Researchers have developed biomaterials for bone regeneration from beer brewing waste.

A collaboration among the Mahou and Createch Co., Universidad Politécnica de Madrid (UPM) and the Institute of Materials Science and the Institute of Catalysis and Petrochemistry of Consejo Superior de Investigaciones Científicas (CSIC), has developed biocompatible materials to be used as support for bone regeneration from bagasse (residue) left over after beer brewing. Bagasse is constituted by organic waste from malt, never experiencing modifications afterwards. This is the reason why bagasse is considered a subproduct, commonly used to make fodder and it is inexpensive. The resulting new materials are an alternative to prosthetic material made from processed sheep bones or expensive synthetic materials.

The waste obtained from the beer brewing process contains the main chemical components found in bones (phosphorus, calcium, magnesium and silica), that after undergoing modification processes, this waste can be used as support or scaffold to promote bone regeneration for medical applications such as coating prosthesis or bone grafts. Waste usage from the food industry is a great source of raw material recovery because it is rich in chemical diversity and it can reduce the impact generated by the accumulation of waste in the environment.

Mouse osteoblasts growing over 3D matrixes developed from food industry waste. Credit: Milagros Ramos and Ana Martínez Serrano, CTB-UPM

So far, the usage of synthetic materials as bone substitutes is the most used therapy for treatment of bone diseases. The therapeutic strategies are based on stiff porous scaffolds made of biocompatible materials to be used as molds. These molds will provide mechanical stability and will promote the growth of the new bone tissue that helps its regeneration.

The synthetic calcium phosphates are frequently used as matrices and coatings for orthopedic implants because of their resemblance to the composition of a bone. These materials are often obtained through chemical reactions of complex synthesis that use toxic reagents (for example benzoyl peroxides benzene and aniline) and calcinations at high temperatures close to 1500 ° C. As a result of this process, we obtain bioceramics but just after adding silicon through the hydrolysis of TEOS and sintering over 1,100 ° C.

The billing of the brewing sector was €2,990 million in 2012, almost covering completely the total production of malt and hops in the country. The most common products in the production process are bagasse, yeast and malt dried residues.

Biomaterial used as a matrix for bone regeneration and made by a porous block of 1 cm height which was obtained from the beer bagasse treatment. Credit: Angeles Martín Luengo, Malcolm Yates and Eduardo Sáez, ICMM-CSIC and ICP-CSIC

The treatments applied to bagasse residue in this research give as a result a new material rich in silicon, phosphorus, calcium and magnesium. The analysis of this new material shows the presence of interconnected pores of between 50 and 500 microns in diameter which is similar to the porosity of cancellous bone. All this would facilitate the complete vascularization after the bone implant.

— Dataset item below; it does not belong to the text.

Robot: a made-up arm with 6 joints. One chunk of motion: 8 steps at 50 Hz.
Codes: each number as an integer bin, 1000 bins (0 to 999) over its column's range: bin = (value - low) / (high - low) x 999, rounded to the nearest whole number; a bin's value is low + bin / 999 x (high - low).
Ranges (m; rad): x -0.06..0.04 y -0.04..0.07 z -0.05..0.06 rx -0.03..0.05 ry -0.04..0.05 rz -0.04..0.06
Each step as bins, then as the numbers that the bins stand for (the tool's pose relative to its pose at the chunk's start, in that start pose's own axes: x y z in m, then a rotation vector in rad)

A first approach using cell cultures has established the biocompatibility of the materials by analyzing the cell viability of cultured osteoblasts in the presence of powder materials components. Then, after compacting and sintering the materials that became 3D solid matrixes, the ability of bone-like cells to adhere to these materials were analyzed.

Also, researchers analyzed how these materials proliferate and distinguish from the mature bone cells which are able to express typical markers of bone phenotype such as alkaline phosphatase and to conduct the collagen synthesis and mineralization of the extracellular matrix.

Citation: SÁEZ ROJO, E; RAMOS, M; YATES, M; MARTÍN-LUENGO, MA; MARTÍNEZ SERRANO, AM; CIVANTOS, A; LÓPEZ-LACOMBA, JL; REILLY, G; VERVAET, C; TARTERRA, JL; FITE LB; VEGA ARGOMANIZ, L. “Preparation, characterization and in vitro osteoblast growth of waste-derived biomaterials”. RSC Advances 4 (25): 12630-12639. DOI: 10.1039/c3ra47534d. Pub 2014.